## WORK REQUIRED
What is needed here is an exact copy of all the data.

(Data items)
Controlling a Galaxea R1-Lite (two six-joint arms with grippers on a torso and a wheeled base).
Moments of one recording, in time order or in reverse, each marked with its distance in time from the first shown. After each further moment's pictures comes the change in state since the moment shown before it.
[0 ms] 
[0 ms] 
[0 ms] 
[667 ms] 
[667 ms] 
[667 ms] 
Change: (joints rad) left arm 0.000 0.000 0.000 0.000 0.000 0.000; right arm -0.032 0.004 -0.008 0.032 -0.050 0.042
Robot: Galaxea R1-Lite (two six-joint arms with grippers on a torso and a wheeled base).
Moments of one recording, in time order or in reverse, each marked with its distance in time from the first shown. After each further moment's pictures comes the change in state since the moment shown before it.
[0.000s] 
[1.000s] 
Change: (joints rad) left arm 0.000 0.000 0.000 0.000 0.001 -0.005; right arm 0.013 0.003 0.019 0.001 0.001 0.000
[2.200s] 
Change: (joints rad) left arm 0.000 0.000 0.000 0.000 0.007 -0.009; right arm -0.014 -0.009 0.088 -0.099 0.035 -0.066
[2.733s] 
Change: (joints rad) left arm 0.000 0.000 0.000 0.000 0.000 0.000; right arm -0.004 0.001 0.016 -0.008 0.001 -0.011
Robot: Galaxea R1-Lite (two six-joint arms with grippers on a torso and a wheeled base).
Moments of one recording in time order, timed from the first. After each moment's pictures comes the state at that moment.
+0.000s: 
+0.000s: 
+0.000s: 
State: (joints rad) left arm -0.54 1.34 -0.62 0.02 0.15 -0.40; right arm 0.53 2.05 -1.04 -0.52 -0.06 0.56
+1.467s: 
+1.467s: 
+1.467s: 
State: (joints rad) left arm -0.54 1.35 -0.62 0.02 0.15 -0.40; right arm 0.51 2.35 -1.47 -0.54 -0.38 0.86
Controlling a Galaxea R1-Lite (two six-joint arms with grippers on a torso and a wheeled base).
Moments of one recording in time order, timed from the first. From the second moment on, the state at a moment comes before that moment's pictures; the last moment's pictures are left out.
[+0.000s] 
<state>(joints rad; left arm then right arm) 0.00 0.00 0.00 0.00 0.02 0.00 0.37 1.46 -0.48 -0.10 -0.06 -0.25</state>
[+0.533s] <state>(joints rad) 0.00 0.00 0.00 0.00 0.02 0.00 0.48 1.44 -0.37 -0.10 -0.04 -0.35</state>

## EXERCISE ANSWER
Controlling a Galaxea R1-Lite (two six-joint arms with grippers on a torso and a wheeled base).
Moments of one recording, in time order or in reverse, each marked with its distance in time from the first shown. After each further moment's pictures comes the change in state since the moment shown before it.
[0 ms] 
[0 ms] 
[0 ms] 
[667 ms] 
[667 ms] 
[667 ms] 
Change: (joints rad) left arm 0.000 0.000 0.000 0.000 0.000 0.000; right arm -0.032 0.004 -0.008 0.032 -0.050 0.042
Robot: Galaxea R1-Lite (two six-joint arms with grippers on a torso and a wheeled base).
Moments of one recording, in time order or in reverse, each marked with its distance in time from the first shown. After each further moment's pictures comes the change in state since the moment shown before it.
[0.000s] 
[1.000s] 
Change: (joints rad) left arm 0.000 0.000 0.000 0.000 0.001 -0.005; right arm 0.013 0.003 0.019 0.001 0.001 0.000
[2.200s] 
Change: (joints rad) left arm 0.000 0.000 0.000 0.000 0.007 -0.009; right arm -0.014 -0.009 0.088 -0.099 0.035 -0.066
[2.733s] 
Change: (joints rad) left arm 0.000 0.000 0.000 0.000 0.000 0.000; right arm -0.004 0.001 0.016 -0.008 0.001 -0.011
Robot: Galaxea R1-Lite (two six-joint arms with grippers on a torso and a wheeled base).
Moments of one recording in time order, timed from the first. After each moment's pictures comes the state at that moment.
+0.000s: 
+0.000s: 
+0.000s: 
State: (joints rad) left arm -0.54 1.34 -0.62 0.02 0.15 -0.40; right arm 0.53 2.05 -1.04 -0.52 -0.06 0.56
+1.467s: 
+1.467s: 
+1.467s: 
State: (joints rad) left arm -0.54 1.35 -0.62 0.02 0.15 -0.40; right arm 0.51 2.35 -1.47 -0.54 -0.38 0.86
Controlling a Galaxea R1-Lite (two six-joint arms with grippers on a torso and a wheeled base).
Moments of one recording in time order, timed from the first. From the second moment on, the state at a moment comes before that moment's pictures; the last moment's pictures are left out.
[+0.000s] 
<state>(joints rad; left arm then right arm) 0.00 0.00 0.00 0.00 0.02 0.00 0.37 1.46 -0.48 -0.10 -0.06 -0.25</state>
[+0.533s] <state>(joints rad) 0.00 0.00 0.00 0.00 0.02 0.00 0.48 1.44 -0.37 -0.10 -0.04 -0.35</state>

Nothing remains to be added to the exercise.